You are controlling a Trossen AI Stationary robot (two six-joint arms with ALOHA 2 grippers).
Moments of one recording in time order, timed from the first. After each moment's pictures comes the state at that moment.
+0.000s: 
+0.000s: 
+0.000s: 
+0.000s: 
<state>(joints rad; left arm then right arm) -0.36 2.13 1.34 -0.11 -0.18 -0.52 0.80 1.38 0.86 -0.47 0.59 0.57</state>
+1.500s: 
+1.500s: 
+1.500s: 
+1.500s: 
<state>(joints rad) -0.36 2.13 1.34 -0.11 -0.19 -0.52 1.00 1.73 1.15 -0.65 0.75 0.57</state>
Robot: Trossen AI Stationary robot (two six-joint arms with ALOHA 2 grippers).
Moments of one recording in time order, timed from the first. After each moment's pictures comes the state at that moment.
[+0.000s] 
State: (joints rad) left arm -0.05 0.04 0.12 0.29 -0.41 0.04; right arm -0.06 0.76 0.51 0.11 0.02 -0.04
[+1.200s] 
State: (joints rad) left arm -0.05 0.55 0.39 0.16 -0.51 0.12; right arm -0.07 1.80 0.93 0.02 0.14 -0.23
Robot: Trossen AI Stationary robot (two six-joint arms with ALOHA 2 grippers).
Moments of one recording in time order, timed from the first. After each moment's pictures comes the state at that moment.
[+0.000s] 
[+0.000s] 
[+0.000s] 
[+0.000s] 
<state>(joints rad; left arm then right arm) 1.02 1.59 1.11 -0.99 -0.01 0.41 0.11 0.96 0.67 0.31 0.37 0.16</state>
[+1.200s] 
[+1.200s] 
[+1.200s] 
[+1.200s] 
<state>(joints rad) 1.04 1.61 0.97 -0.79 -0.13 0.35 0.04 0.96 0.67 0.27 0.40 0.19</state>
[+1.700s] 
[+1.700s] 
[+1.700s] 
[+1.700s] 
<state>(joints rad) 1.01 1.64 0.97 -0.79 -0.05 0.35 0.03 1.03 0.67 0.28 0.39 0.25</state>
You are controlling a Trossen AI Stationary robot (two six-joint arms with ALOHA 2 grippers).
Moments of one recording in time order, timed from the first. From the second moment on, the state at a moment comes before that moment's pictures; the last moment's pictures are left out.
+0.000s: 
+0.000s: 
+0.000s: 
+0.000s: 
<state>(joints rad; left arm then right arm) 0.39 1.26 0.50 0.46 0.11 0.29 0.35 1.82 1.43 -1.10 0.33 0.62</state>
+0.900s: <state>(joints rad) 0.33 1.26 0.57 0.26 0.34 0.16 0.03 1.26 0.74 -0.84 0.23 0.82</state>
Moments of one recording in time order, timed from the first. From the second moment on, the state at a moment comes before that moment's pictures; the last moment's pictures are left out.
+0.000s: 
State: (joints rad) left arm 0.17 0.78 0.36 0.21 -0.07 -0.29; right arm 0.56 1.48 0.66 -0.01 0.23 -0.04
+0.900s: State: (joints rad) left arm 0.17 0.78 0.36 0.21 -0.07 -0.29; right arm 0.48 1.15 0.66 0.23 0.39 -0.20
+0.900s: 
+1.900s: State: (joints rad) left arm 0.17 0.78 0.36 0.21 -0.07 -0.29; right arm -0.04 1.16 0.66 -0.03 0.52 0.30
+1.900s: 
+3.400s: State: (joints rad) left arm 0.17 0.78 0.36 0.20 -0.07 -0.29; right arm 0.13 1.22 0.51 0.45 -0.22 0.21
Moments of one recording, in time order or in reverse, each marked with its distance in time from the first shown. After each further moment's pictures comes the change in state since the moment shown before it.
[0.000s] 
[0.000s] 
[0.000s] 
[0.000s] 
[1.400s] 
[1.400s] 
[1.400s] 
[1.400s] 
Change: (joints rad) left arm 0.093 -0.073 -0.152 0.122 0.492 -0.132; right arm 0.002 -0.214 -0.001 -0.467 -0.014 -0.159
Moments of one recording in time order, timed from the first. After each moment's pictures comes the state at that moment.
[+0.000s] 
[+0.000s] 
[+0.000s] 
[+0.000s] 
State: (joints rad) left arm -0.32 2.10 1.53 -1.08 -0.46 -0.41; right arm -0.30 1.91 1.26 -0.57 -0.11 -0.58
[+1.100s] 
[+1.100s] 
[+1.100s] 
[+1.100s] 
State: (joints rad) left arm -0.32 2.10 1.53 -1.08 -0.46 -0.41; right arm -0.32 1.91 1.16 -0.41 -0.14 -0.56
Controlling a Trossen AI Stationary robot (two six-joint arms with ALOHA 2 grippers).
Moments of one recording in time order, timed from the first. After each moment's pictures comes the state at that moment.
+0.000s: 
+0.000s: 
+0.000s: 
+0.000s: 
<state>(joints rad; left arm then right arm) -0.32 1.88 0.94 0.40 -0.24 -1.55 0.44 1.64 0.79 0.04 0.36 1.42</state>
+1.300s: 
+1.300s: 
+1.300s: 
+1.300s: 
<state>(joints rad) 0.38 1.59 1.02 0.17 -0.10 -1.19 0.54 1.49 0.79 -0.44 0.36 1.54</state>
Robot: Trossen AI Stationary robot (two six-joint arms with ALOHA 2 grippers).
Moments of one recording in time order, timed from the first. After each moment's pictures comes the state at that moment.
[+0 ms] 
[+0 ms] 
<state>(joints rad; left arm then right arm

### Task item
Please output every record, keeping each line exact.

### Result
You are controlling a Trossen AI Stationary robot (two six-joint arms with ALOHA 2 grippers).
Moments of one recording in time order, timed from the first. After each moment's pictures comes the state at that moment.
+0.000s: 
+0.000s: 
+0.000s: 
+0.000s: 
<state>(joints rad; left arm then right arm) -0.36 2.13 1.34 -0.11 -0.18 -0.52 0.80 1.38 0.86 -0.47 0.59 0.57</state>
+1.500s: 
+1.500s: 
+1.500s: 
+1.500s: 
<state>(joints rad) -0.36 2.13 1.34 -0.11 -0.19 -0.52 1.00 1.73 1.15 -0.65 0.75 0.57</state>
Robot: Trossen AI Stationary robot (two six-joint arms with ALOHA 2 grippers).
Moments of one recording in time order, timed from the first. After each moment's pictures comes the state at that moment.
[+0.000s] 
State: (joints rad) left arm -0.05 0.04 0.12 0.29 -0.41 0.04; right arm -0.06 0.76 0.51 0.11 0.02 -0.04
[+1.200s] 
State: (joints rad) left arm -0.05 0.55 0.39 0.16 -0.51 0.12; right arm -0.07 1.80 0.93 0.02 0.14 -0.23
Robot: Trossen AI Stationary robot (two six-joint arms with ALOHA 2 grippers).
Moments of one recording in time order, timed from the first. After each moment's pictures comes the state at that moment.
[+0.000s] 
[+0.000s] 
[+0.000s] 
[+0.000s] 
<state>(joints rad; left arm then right arm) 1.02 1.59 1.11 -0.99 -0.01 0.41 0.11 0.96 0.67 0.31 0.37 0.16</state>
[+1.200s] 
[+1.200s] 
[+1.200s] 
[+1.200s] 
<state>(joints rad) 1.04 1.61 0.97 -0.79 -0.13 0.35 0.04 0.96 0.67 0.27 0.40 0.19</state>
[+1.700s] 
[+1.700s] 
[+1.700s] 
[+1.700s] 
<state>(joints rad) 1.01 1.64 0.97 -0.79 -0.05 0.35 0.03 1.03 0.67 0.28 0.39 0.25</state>
You are controlling a Trossen AI Stationary robot (two six-joint arms with ALOHA 2 grippers).
Moments of one recording in time order, timed from the first. From the second moment on, the state at a moment comes before that moment's pictures; the last moment's pictures are left out.
+0.000s: 
+0.000s: 
+0.000s: 
+0.000s: 
<state>(joints rad; left arm then right arm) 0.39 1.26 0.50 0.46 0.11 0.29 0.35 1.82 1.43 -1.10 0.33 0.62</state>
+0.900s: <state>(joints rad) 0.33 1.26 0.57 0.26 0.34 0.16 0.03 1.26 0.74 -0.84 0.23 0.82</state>
Moments of one recording in time order, timed from the first. From the second moment on, the state at a moment comes before that moment's pictures; the last moment's pictures are left out.
+0.000s: 
State: (joints rad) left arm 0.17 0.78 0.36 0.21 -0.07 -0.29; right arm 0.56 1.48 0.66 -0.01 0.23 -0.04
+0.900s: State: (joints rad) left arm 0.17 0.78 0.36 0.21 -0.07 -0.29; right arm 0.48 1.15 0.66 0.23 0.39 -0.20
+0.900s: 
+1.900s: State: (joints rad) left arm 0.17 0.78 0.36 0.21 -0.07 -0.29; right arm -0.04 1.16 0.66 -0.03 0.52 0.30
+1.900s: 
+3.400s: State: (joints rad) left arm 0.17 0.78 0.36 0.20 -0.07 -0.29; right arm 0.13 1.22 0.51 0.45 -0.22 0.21
Moments of one recording, in time order or in reverse, each marked with its distance in time from the first shown. After each further moment's pictures comes the change in state since the moment shown before it.
[0.000s] 
[0.000s] 
[0.000s] 
[0.000s] 
[1.400s] 
[1.400s] 
[1.400s] 
[1.400s] 
Change: (joints rad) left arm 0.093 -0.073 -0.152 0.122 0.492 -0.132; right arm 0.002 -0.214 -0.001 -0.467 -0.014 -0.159
Moments of one recording in time order, timed from the first. After each moment's pictures comes the state at that moment.
[+0.000s] 
[+0.000s] 
[+0.000s] 
[+0.000s] 
State: (joints rad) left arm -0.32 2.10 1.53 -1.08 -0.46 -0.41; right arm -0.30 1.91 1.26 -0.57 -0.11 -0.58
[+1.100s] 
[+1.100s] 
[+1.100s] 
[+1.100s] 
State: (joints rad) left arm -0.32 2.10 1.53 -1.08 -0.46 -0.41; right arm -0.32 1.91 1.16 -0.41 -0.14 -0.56
Controlling a Trossen AI Stationary robot (two six-joint arms with ALOHA 2 grippers).
Moments of one recording in time order, timed from the first. After each moment's pictures comes the state at that moment.
+0.000s: 
+0.000s: 
+0.000s: 
+0.000s: 
<state>(joints rad; left arm then right arm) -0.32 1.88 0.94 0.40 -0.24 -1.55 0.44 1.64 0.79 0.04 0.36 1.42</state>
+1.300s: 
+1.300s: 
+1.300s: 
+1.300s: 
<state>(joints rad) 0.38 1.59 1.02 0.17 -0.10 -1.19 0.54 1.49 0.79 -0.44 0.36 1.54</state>
Robot: Trossen AI Stationary robot (two six-joint arms with ALOHA 2 grippers).
Moments of one recording in time order, timed from the first. After each moment's pictures comes the state at that moment.
[+0 ms] 
[+0 ms] 
<state>(joints rad; left arm then right arm

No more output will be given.